Question

A ship of length 125 m has a design speed of 25 knots (1 knot = 0.5144 m/s). A 5.0 m long geometrically similar model with wetted surface area of 4 m\(^2\) has a coefficient of residuary resistance of \(1.346 \times 10^{-3}\) at the corresponding speed. The ship's residuary resistance in kN (in sea water of density 1025 kg/m\(^3\)), and the model speed in knots (round off to the nearest integer) respectively are

• A. 285 and 5
• B. 17 and 5
• C. 285 and 1
• D. 17 and 1

Hint:

For scaling problems based on Froude number similarity: - Speeds scale with the square root of the length scale: \( V_s/V_m = \sqrt{\lambda} \). - Areas scale with the square of the length scale: \( S_s/S_m = \lambda^2 \). - Forces (like resistance) scale with the cube of the length scale: \( R_s/R_m = \lambda^3 \) (assuming same fluid density).

Answer 1

The Correct Option is A

Step 1: Understanding the Concept:
This problem involves ship model testing and scaling laws. To predict the resistance of a full-scale ship from a model test, we use Froude's law of similarity. This involves two main steps: 1. Determine the "corresponding speed" for the model test, which is the speed that gives the same Froude number for both model and ship.
2. Scale the residuary resistance from the model to the ship.
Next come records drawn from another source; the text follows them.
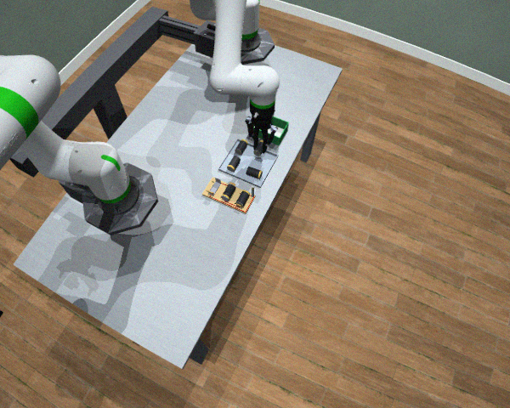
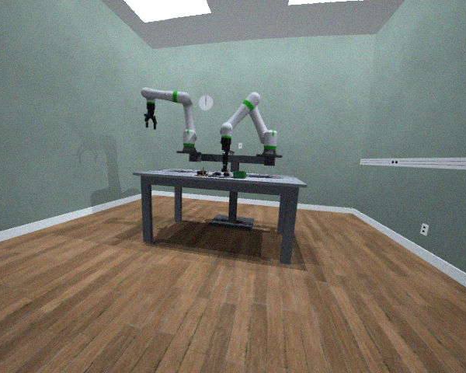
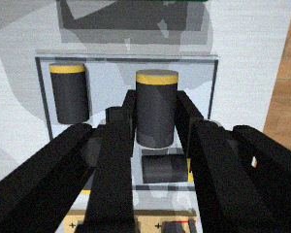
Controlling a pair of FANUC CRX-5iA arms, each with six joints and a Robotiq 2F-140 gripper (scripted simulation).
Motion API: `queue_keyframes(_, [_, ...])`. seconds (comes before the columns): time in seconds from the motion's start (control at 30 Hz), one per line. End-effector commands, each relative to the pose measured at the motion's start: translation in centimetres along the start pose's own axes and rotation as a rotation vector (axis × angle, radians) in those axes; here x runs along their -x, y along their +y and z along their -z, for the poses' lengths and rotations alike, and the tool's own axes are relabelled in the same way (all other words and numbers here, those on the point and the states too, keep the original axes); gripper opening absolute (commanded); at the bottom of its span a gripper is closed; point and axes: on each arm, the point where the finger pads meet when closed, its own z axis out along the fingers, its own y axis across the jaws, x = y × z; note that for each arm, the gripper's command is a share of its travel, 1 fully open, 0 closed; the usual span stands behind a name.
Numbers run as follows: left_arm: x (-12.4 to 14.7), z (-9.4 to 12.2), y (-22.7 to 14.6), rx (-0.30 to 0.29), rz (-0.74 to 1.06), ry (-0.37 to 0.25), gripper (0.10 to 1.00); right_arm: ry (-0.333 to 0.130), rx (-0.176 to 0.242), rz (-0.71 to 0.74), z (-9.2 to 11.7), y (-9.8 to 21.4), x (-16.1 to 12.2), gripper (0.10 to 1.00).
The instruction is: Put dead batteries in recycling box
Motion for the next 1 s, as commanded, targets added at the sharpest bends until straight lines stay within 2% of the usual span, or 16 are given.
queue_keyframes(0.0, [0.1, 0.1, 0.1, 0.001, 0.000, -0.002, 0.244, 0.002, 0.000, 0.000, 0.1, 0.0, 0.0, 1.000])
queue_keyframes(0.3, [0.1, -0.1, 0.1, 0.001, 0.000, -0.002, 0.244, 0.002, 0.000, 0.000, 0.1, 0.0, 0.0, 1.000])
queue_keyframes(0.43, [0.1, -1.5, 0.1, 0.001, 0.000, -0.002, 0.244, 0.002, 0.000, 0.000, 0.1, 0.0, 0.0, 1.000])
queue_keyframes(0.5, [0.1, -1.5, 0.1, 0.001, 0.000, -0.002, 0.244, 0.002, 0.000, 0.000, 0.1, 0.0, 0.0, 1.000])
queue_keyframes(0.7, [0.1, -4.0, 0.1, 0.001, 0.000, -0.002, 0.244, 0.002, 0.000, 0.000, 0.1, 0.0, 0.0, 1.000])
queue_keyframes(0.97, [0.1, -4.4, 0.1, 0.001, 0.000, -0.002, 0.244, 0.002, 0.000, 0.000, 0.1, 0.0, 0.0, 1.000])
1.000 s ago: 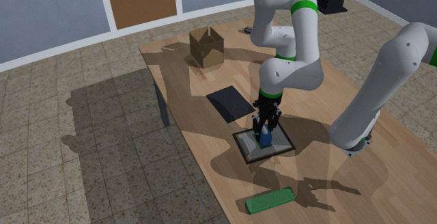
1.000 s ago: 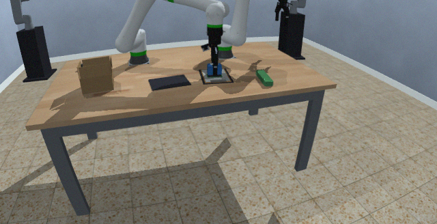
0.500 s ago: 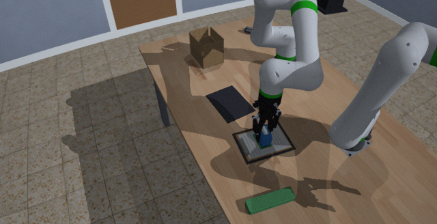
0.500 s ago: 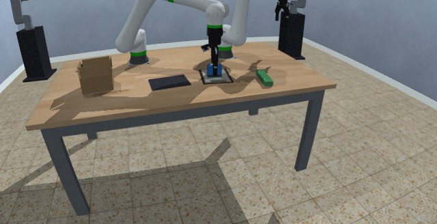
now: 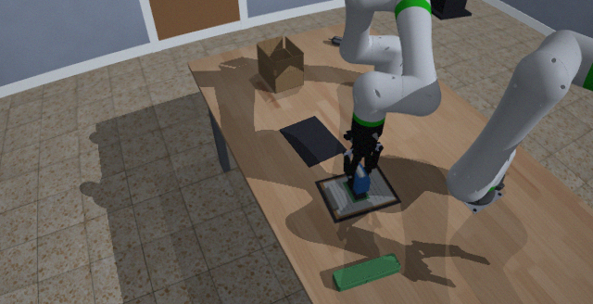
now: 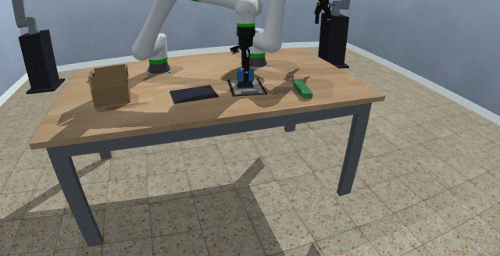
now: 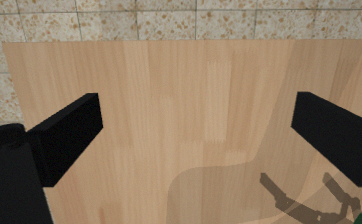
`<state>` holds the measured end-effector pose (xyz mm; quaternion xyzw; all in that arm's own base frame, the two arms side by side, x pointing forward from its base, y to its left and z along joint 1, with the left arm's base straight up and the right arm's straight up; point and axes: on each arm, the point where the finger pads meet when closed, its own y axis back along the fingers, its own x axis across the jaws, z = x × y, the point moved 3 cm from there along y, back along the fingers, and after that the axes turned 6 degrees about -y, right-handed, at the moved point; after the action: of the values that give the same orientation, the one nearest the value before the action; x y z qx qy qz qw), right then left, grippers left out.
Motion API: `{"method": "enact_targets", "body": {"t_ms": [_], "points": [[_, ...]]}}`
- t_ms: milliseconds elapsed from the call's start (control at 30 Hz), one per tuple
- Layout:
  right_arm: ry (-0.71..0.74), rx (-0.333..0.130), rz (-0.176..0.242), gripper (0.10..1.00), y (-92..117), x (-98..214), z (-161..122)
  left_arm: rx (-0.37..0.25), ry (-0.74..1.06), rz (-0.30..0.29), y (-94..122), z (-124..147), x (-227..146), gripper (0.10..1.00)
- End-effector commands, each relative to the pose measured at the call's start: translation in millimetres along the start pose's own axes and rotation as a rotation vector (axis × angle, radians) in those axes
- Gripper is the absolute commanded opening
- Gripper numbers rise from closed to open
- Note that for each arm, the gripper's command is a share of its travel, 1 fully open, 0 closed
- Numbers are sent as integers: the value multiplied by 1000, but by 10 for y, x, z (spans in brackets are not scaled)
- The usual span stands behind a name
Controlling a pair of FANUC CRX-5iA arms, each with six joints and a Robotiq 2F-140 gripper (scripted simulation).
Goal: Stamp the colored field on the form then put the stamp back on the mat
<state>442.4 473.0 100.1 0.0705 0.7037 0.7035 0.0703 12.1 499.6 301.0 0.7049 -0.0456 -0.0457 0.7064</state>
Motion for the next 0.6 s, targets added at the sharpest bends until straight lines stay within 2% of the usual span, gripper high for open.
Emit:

Frictional resistance is scaled separately, but here we only need to deal with the residuary component.
Step 2: Key Formula or Approach:
Let subscripts 's' denote the ship and 'm' denote the model.
1. Froude Number Similarity: The corresponding speed is found by equating the Froude numbers: \( Fr_s = Fr_m \).
\[ \frac{V_s}{\sqrt{gL_s}} = \frac{V_m}{\sqrt{gL_m}} \implies V_m = V_s \sqrt{\frac{L_m}{L_s}} \] 2. Residuary Resistance Scaling: The coefficient of residuary resistance (\(C_R\)) is assumed to be the same for both the model and the ship at corresponding speeds: \( (C_R)_s = (C_R)_m \).
The resistance is given by \( R = C . \frac{1}{2}\rho S V^2 \), where S is the wetted surface area. So, the ship's residuary resistance is: \[ (R_R)_s = (C_R)_s . \frac{1}{2}\rho_s S_s V_s^2 \] 3. Scaling Wetted Surface Area: For geometrically similar bodies, the ratio of surface areas is the square of the ratio of lengths: \( \frac{S_s}{S_m} = \left(\frac{L_s}{L_m}\right)^2 \).
Step 3: Detailed Calculation:
Part 1: Calculate the model speed
- Ship speed, \(V_s = 25\) knots.
- Ship length, \(L_s = 125\) m.
- Model length, \(L_m = 5.0\) m.
The length scale ratio is \( \lambda = L_s/L_m = 125/5 = 25 \).
\[ V_m = V_s \sqrt{\frac{L_m}{L_s}} = V_s \frac{1}{\sqrt{\lambda}} = 25 \text{ knots} \times \frac{1}{\sqrt{25}} = 25 \times \frac{1}{5} = 5 \text{ knots} \] Rounding to the nearest integer, the model speed is 5 knots.
Part 2: Calculate the ship's residuary resistance
- Model residuary resistance coefficient, \( (C_R)_m = 1.346 \times 10^{-3} \).
- So, \( (C_R)_s = 1.346 \times 10^{-3} \).
- Density of sea water, \( \rho_s = 1025 \) kg/m\(^3\).
- Model wetted surface area, \( S_m = 4 \) m\(^2\).
- Ship speed, \(V_s = 25 \text{ knots} = 25 \times 0.5144 = 12.86 \) m/s.
First, scale the wetted surface area:
\[ S_s = S_m \left(\frac{L_s}{L_m}\right)^2 = 4 \text{ m}^2 \times (25)^2 = 4 \times 625 = 2500 \text{ m}^2 \] Now, calculate the ship's residuary resistance: \[ (R_R)_s = (C_R)_s \times \frac{1}{2} \rho_s S_s V_s^2 \] \[ (R_R)_s = (1.346 \times 10^{-3}) \times \frac{1}{2} \times 1025 \times 2500 \times (12.86)^2 \] \[ (R_R)_s \approx (1.346 \times 10^{-3}) \times 0.5 \times 1025 \times 2500 \times 165.3796 \] \[ (R_R)_s \approx 284567 \text{ N} \] Convert to kN: \[ (R_R)_s = 284.567 \text{ kN} \] Rounding to the nearest integer, the ship's residuary resistance is 285 kN. Step 4: Final Answer:
The ship's residuary resistance is 285 kN and the model speed is 5 knots. This corresponds to option (A).